Segment Start: SOURCE RECORDS

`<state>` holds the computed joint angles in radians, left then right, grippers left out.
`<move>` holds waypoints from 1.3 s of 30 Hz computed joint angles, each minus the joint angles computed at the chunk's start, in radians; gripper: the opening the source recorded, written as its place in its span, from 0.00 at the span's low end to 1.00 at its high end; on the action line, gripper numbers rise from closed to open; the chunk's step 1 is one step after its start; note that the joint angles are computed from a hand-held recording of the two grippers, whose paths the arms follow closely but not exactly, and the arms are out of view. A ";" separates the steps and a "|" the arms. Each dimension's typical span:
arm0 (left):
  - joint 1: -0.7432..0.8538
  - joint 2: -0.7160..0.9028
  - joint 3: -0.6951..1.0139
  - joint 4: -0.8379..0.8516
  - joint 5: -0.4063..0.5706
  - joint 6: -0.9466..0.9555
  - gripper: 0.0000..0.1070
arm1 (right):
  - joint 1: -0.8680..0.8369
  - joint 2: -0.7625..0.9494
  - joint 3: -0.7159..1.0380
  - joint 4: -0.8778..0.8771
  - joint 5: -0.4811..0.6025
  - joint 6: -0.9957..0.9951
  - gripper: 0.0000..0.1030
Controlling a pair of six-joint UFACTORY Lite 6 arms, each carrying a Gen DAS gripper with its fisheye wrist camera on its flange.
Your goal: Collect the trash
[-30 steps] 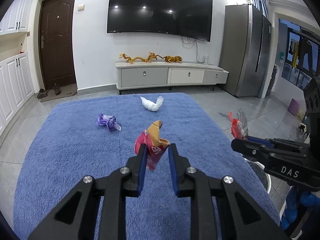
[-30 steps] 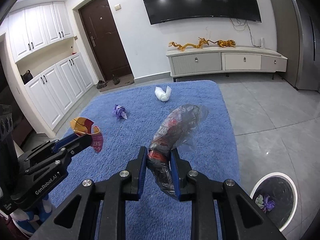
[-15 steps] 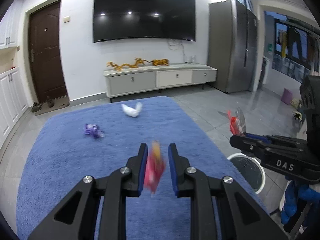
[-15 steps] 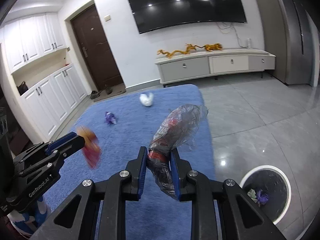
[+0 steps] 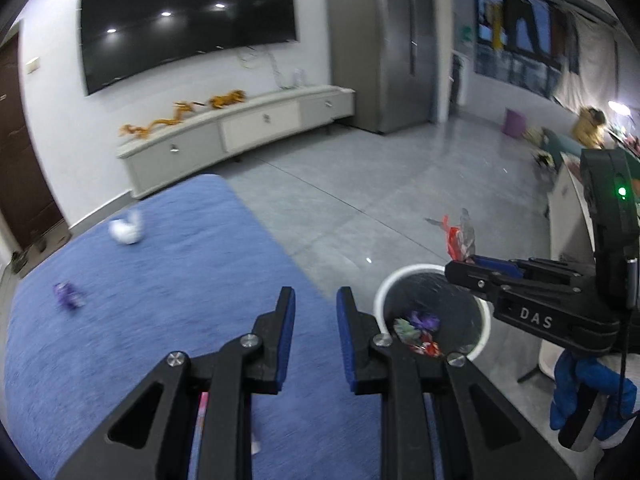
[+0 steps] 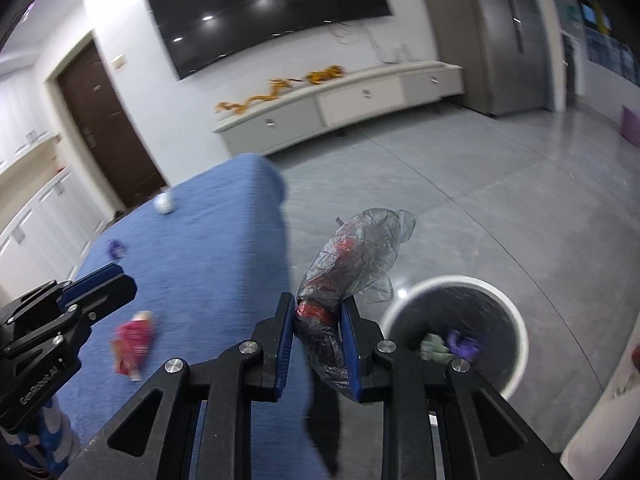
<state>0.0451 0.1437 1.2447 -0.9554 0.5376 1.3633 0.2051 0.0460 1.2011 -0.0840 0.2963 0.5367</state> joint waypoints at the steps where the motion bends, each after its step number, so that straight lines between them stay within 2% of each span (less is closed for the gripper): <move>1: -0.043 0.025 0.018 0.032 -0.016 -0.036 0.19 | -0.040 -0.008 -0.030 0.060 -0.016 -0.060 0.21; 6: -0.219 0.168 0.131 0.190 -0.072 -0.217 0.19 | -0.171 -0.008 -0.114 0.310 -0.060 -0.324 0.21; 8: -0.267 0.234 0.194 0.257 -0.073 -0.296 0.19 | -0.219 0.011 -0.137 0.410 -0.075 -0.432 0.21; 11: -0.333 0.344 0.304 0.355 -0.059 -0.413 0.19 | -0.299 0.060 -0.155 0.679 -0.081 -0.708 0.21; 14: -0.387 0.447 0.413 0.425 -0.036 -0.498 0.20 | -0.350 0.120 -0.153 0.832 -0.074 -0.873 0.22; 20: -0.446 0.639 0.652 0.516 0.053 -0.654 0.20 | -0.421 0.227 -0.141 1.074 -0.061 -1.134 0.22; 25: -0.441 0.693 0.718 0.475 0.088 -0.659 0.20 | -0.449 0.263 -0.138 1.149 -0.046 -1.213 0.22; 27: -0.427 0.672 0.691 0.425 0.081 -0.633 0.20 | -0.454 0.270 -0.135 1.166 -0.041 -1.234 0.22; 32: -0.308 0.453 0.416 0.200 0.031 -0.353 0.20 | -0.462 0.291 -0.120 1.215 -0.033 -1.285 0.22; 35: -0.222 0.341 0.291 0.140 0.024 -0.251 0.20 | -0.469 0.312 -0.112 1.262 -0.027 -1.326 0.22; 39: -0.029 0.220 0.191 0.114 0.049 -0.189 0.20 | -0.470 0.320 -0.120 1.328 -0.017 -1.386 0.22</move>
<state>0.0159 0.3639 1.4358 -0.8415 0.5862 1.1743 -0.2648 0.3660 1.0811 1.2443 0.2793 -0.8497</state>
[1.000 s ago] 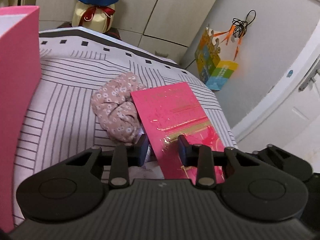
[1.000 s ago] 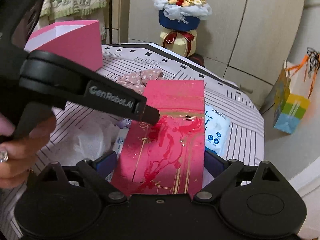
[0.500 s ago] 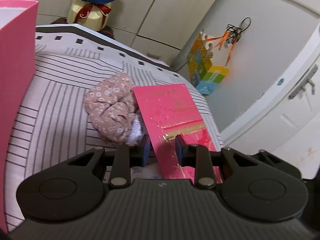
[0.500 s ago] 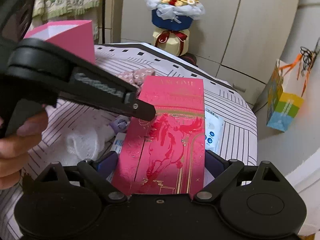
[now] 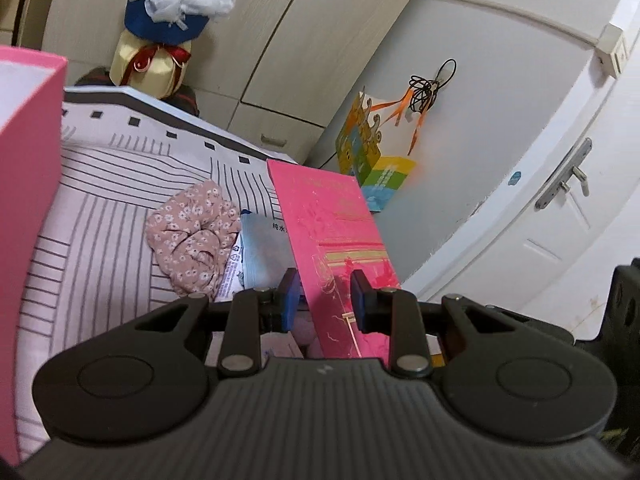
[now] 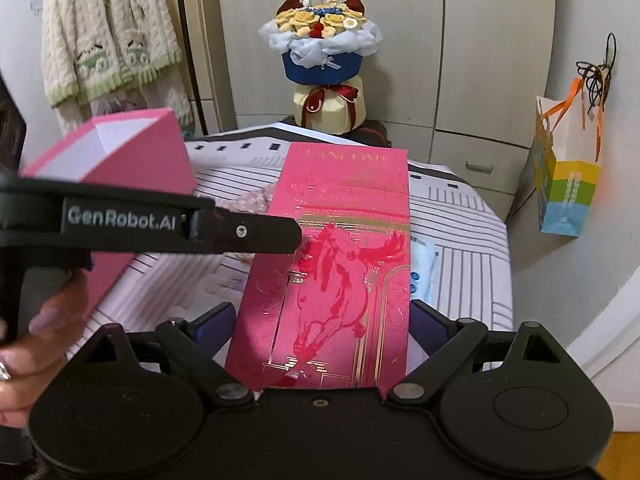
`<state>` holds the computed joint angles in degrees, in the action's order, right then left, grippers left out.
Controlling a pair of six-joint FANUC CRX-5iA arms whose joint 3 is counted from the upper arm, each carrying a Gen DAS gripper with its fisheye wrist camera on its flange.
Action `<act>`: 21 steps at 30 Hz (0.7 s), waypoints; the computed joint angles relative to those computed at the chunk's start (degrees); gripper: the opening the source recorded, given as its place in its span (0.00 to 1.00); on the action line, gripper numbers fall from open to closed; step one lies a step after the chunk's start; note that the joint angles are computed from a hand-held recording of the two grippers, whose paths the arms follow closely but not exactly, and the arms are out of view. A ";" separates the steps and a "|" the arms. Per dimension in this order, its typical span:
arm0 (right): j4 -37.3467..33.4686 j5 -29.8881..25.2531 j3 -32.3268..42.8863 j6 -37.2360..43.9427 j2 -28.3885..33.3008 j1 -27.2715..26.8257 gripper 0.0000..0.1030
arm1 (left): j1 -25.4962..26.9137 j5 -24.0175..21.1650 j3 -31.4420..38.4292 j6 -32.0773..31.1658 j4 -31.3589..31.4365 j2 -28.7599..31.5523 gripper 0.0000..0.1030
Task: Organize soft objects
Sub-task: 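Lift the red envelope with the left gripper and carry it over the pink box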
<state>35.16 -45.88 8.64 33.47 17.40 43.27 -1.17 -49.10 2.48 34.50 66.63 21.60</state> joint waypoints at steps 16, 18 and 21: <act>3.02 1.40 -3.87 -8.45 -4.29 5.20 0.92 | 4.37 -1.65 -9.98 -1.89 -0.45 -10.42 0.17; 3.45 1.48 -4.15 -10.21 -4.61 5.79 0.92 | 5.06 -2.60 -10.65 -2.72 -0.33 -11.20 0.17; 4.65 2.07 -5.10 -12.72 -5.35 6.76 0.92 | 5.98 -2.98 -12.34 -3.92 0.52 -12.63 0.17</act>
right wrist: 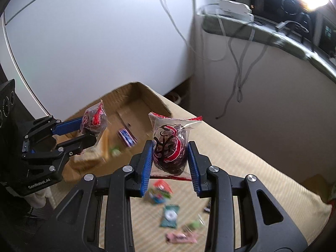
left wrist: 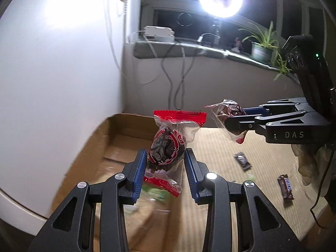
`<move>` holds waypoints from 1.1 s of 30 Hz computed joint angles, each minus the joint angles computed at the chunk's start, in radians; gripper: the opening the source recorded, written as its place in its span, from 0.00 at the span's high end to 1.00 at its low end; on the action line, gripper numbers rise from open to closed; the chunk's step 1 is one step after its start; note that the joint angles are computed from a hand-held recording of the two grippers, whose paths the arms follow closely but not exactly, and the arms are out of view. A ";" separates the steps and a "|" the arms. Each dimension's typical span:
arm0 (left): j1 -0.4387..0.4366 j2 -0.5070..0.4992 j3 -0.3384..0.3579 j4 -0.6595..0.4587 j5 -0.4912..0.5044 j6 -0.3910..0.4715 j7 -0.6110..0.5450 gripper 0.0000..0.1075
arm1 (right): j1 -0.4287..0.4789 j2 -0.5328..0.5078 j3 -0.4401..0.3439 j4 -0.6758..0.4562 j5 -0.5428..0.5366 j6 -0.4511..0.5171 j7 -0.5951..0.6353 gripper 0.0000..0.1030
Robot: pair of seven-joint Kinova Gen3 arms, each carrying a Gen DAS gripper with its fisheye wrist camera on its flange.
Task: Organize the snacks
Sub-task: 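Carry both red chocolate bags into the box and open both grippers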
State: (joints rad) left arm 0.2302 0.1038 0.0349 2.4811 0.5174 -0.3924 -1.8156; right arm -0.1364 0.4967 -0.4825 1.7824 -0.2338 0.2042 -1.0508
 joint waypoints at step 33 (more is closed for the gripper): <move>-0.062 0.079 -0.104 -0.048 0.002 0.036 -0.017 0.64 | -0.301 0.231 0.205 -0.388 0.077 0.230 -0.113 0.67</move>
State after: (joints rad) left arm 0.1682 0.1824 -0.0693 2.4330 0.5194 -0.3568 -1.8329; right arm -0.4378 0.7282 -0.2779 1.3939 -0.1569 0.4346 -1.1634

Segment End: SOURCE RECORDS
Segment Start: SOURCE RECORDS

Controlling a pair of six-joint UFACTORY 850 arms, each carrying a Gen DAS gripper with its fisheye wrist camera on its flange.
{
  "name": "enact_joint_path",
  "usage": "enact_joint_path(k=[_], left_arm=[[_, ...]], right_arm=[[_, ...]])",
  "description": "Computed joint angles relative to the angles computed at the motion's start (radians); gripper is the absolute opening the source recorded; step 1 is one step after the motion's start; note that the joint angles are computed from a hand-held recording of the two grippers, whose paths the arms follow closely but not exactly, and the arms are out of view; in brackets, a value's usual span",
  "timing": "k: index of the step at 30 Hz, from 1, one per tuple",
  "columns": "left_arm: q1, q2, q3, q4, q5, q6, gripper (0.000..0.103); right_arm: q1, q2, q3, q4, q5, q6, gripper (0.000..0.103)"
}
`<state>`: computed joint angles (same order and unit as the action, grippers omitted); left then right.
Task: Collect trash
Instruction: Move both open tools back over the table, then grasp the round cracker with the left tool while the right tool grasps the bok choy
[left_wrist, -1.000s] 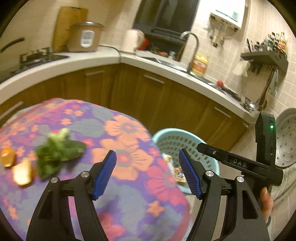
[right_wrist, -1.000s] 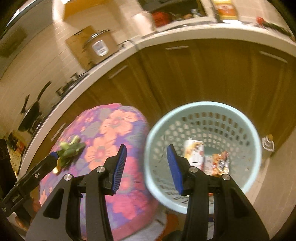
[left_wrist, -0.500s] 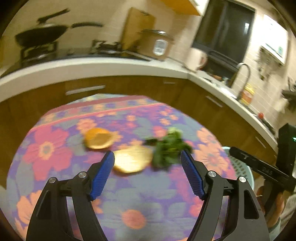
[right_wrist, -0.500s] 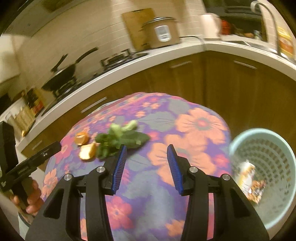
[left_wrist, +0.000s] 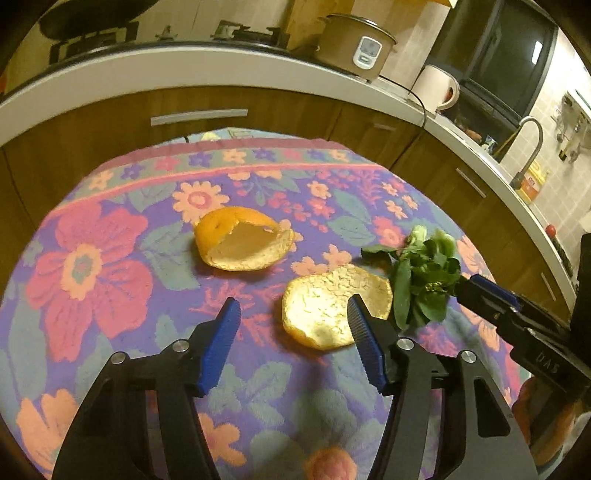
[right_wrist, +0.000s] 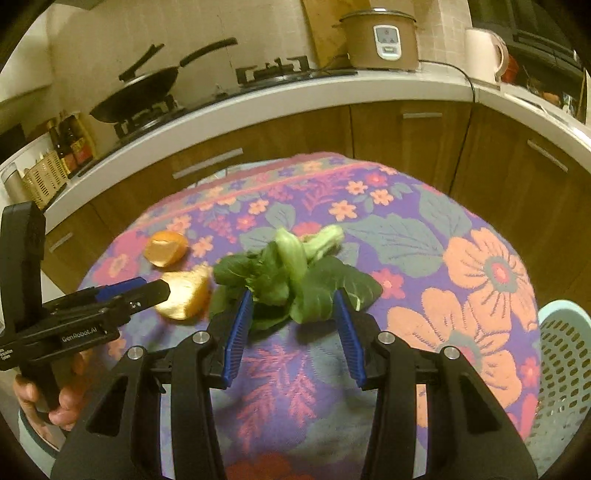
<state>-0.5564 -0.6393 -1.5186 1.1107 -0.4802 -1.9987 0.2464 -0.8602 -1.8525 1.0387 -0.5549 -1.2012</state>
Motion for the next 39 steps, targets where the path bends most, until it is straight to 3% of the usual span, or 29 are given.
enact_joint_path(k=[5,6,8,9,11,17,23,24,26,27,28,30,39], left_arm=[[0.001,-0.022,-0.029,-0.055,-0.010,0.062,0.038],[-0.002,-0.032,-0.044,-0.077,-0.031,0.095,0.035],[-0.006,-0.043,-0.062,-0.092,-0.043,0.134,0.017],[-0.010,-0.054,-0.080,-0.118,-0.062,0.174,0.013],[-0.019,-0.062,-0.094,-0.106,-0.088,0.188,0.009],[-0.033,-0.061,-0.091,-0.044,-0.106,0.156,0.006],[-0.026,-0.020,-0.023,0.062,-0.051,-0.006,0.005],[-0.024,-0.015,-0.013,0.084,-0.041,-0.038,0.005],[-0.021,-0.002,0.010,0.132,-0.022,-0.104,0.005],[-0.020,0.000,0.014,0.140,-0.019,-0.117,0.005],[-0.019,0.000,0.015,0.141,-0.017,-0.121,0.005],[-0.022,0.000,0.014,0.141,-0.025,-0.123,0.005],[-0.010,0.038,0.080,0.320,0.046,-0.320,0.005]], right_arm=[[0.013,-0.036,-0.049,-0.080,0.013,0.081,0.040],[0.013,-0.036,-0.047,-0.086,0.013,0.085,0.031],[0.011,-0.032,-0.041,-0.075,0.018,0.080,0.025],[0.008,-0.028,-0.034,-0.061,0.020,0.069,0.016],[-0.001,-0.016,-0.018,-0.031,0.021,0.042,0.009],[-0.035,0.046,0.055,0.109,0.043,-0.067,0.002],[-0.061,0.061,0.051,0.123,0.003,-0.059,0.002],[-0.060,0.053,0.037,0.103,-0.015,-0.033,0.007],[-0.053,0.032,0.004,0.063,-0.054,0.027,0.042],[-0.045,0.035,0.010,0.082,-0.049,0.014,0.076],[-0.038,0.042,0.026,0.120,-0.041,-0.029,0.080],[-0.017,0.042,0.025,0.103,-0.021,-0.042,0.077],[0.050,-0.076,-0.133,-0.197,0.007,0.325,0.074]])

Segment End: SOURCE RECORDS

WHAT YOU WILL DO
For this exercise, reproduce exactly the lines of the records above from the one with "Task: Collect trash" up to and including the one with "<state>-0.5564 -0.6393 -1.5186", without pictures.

TASK RESPONSE
Task: Collect trash
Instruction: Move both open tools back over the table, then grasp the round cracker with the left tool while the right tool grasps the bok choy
[left_wrist, -1.000s] 
[right_wrist, -1.000s] 
[left_wrist, -0.500s] 
[right_wrist, -0.500s] 
[left_wrist, +0.000s] 
[right_wrist, +0.000s] 
<state>-0.5564 -0.6393 -1.5186 1.1107 -0.4802 -1.9987 0.2464 -0.8602 -1.8525 1.0387 -0.5549 -1.2012</state>

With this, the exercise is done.